Examples: >>> loader = EventDataloader(dataset, batch_size=32, shuffle=True) >>> for frames, labels in loader: ... print(frames.shape, labels.shape)

Frame Processing

events_to_frames

events_to_frames(events: ndarray, num_steps: int, sensor_size: Tuple[int, int], num_polarities: int = 2) -> np.ndarray

Convert raw events to temporally-binned frames.

Divides the full event time range into num_steps equal bins and accumulates event counts per pixel and polarity into dense frames.

Args: events: Structured array or (N, 4) array with columns [x, y, polarity, timestamp]. Timestamps must be sorted in non-decreasing order. Polarity values are integers in [0, num_polarities). num_steps: Number of temporal bins (T). sensor_size: Spatial resolution as (H, W). num_polarities: Number of polarity channels (default 2).

Returns: frames: np.ndarray of shape (T, H, W, P) with dtype np.float32, where P = num_polarities.

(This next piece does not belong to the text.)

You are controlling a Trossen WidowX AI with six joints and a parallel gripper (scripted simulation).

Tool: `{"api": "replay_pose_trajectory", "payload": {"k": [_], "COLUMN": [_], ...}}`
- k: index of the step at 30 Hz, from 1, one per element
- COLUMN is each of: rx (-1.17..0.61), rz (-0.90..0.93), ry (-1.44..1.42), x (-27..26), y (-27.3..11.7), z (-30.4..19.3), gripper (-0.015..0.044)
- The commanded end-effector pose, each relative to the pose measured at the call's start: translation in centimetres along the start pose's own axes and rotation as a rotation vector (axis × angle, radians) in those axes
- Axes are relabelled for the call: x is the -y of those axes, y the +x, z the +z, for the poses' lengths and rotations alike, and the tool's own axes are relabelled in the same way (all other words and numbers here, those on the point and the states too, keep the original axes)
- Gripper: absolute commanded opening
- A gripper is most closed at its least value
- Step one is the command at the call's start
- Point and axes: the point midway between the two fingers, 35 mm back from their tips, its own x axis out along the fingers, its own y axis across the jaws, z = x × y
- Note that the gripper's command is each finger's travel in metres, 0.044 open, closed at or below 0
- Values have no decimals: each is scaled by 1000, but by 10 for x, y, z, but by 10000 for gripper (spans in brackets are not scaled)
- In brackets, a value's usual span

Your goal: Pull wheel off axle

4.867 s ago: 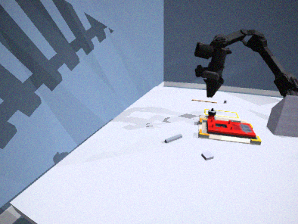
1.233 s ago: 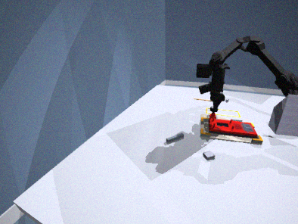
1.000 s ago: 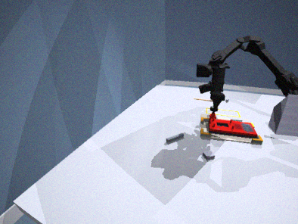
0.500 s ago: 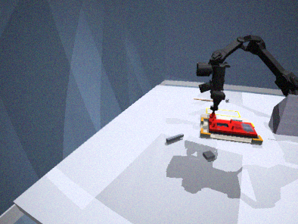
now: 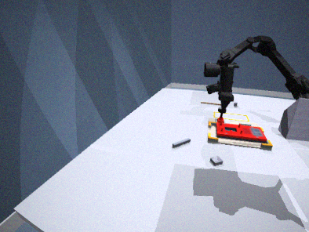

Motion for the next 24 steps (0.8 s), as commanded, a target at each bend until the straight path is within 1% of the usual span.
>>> {"api": "replay_pose_trajectory", "payload": {"k": [1,15,24], "rx": [1,2,2], "rz": [-1,-1,0], "ry": [5,4,4], "x": [0,0,0], "y": [-2,-7,-42], "z": [0,0,-2], "gripper": [0,0,0]}}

Examples: >>> import numpy as np >>> events = np.array([[10, 20, 1, 100], ... [11, 21, 0, 200]], dtype=np.float64) >>> frames = events_to_frames(events, num_steps=2, ... sensor_size=(34, 34)) >>> frames.shape (2, 34, 34, 2)

resize_frames

resize_frames(frames: ndarray, target_size: Tuple[int, int]) -> np.ndarray

Resize spatial dimensions of a frame tensor using area-based binning.

Uses simple block averaging (area interpolation) which is appropriate for event count data. No external dependency required.

Args: frames: (T, H, W, C) float array. target_size: (H_new, W_new).

Returns: Resized frames with shape (T, H_new, W_new, C).